Segment Start: Data for this exercise

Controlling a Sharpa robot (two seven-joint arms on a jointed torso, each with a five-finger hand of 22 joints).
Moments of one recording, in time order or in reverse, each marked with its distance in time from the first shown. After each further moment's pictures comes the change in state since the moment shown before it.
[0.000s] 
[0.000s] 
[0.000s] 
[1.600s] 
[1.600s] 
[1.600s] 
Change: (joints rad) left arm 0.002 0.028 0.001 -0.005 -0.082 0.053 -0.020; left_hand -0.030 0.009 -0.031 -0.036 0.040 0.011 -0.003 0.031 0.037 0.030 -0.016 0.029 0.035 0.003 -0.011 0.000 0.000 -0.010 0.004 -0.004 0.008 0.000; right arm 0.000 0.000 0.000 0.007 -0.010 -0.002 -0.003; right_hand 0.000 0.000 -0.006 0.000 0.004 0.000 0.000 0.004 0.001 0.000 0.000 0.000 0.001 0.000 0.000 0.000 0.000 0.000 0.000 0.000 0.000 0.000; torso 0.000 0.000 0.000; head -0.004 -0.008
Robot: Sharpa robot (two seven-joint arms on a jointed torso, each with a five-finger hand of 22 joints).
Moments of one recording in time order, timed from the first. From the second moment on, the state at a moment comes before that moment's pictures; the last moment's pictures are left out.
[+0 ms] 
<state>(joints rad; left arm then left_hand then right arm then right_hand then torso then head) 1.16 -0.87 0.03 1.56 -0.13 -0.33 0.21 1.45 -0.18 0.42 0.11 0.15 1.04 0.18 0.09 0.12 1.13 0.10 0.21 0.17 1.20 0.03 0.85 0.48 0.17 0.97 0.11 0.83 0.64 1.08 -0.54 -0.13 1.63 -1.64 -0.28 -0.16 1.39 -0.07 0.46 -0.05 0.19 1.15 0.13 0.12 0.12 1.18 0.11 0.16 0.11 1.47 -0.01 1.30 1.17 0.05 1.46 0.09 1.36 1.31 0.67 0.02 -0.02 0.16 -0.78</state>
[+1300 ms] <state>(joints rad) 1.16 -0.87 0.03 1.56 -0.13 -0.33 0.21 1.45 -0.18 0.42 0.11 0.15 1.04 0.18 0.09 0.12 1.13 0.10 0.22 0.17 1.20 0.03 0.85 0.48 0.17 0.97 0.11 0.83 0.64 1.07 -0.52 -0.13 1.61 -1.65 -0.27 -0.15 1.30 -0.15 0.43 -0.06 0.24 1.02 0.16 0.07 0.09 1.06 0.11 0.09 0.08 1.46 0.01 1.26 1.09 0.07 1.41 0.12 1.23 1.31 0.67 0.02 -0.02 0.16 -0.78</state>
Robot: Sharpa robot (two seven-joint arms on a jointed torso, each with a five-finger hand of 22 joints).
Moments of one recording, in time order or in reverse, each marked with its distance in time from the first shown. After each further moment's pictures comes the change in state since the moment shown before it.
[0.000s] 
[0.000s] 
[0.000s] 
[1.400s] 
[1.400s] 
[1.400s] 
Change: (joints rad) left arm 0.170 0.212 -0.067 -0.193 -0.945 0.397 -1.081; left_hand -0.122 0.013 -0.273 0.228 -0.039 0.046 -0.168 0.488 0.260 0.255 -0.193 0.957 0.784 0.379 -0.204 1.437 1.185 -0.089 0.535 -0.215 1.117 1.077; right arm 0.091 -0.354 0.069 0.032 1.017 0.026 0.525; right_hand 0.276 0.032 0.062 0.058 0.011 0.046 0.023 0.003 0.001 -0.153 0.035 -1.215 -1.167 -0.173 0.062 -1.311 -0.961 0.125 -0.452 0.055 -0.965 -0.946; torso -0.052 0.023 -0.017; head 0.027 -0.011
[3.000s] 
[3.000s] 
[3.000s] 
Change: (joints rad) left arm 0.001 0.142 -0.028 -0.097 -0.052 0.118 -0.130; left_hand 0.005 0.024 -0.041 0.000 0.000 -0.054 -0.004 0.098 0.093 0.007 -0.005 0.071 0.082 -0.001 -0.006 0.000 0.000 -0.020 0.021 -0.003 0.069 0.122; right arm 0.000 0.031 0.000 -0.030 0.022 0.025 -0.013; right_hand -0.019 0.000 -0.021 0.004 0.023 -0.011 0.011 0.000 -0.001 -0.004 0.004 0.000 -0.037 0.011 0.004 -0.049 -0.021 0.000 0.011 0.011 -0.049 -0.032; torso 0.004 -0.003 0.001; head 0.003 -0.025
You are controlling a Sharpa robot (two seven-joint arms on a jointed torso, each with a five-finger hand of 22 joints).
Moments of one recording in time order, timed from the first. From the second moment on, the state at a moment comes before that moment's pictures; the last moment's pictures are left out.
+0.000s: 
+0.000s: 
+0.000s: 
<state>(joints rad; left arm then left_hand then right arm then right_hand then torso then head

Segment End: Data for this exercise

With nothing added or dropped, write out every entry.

Controlling a Sharpa robot (two seven-joint arms on a jointed torso, each with a five-finger hand of 22 joints).
Moments of one recording, in time order or in reverse, each marked with its distance in time from the first shown. After each further moment's pictures comes the change in state since the moment shown before it.
[0.000s] 
[0.000s] 
[0.000s] 
[1.600s] 
[1.600s] 
[1.600s] 
Change: (joints rad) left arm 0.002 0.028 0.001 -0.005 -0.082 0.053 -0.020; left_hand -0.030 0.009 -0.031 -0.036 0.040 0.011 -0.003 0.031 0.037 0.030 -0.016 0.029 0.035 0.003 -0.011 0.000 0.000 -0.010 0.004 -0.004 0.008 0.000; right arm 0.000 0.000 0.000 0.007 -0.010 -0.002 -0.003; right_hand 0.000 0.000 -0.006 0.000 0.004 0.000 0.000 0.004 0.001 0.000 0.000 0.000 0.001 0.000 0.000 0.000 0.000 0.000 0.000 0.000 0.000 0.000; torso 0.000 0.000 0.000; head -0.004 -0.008
Robot: Sharpa robot (two seven-joint arms on a jointed torso, each with a five-finger hand of 22 joints).
Moments of one recording in time order, timed from the first. From the second moment on, the state at a moment comes before that moment's pictures; the last moment's pictures are left out.
[+0 ms] 
<state>(joints rad; left arm then left_hand then right arm then right_hand then torso then head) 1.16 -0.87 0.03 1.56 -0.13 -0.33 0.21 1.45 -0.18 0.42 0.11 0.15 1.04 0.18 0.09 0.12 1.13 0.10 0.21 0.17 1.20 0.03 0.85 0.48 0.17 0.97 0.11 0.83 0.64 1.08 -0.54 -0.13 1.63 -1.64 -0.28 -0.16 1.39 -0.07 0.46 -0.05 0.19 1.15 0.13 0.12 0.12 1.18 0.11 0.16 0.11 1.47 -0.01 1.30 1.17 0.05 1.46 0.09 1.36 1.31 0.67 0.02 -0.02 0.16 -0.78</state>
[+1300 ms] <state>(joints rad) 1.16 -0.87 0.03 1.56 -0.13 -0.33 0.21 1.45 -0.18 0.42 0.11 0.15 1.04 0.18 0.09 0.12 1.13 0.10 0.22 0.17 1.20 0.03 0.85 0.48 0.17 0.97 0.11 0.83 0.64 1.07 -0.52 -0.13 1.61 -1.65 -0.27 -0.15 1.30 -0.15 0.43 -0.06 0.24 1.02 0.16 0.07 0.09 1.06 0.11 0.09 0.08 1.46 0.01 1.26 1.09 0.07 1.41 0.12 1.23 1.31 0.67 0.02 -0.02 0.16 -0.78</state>
Robot: Sharpa robot (two seven-joint arms on a jointed torso, each with a five-finger hand of 22 joints).
Moments of one recording, in time order or in reverse, each marked with its distance in time from the first shown. After each further moment's pictures comes the change in state since the moment shown before it.
[0.000s] 
[0.000s] 
[0.000s] 
[1.400s] 
[1.400s] 
[1.400s] 
Change: (joints rad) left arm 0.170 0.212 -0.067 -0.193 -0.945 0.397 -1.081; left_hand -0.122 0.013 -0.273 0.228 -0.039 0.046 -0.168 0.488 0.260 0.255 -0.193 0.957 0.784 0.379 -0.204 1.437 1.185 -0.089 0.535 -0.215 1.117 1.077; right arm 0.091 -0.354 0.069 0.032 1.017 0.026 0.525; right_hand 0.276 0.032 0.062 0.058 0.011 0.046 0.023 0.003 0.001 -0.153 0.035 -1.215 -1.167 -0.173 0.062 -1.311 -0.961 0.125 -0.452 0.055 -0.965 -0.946; torso -0.052 0.023 -0.017; head 0.027 -0.011
[3.000s] 
[3.000s] 
[3.000s] 
Change: (joints rad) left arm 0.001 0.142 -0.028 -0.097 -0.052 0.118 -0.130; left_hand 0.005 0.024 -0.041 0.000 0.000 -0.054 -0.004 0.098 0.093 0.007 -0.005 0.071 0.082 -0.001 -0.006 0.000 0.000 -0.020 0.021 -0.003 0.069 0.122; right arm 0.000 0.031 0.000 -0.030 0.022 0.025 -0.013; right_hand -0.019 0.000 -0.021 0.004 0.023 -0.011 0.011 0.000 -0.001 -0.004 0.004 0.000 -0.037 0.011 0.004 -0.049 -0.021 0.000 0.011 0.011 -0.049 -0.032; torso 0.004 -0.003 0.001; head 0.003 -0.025
You are controlling a Sharpa robot (two seven-joint arms on a jointed torso, each with a five-finger hand of 22 joints).
Moments of one recording in time order, timed from the first. From the second moment on, the state at a moment comes before that moment's pictures; the last moment's pictures are left out.
+0.000s: 
+0.000s: 
+0.000s: 
<state>(joints rad; left arm then left_hand then right arm then right_hand then torso then head

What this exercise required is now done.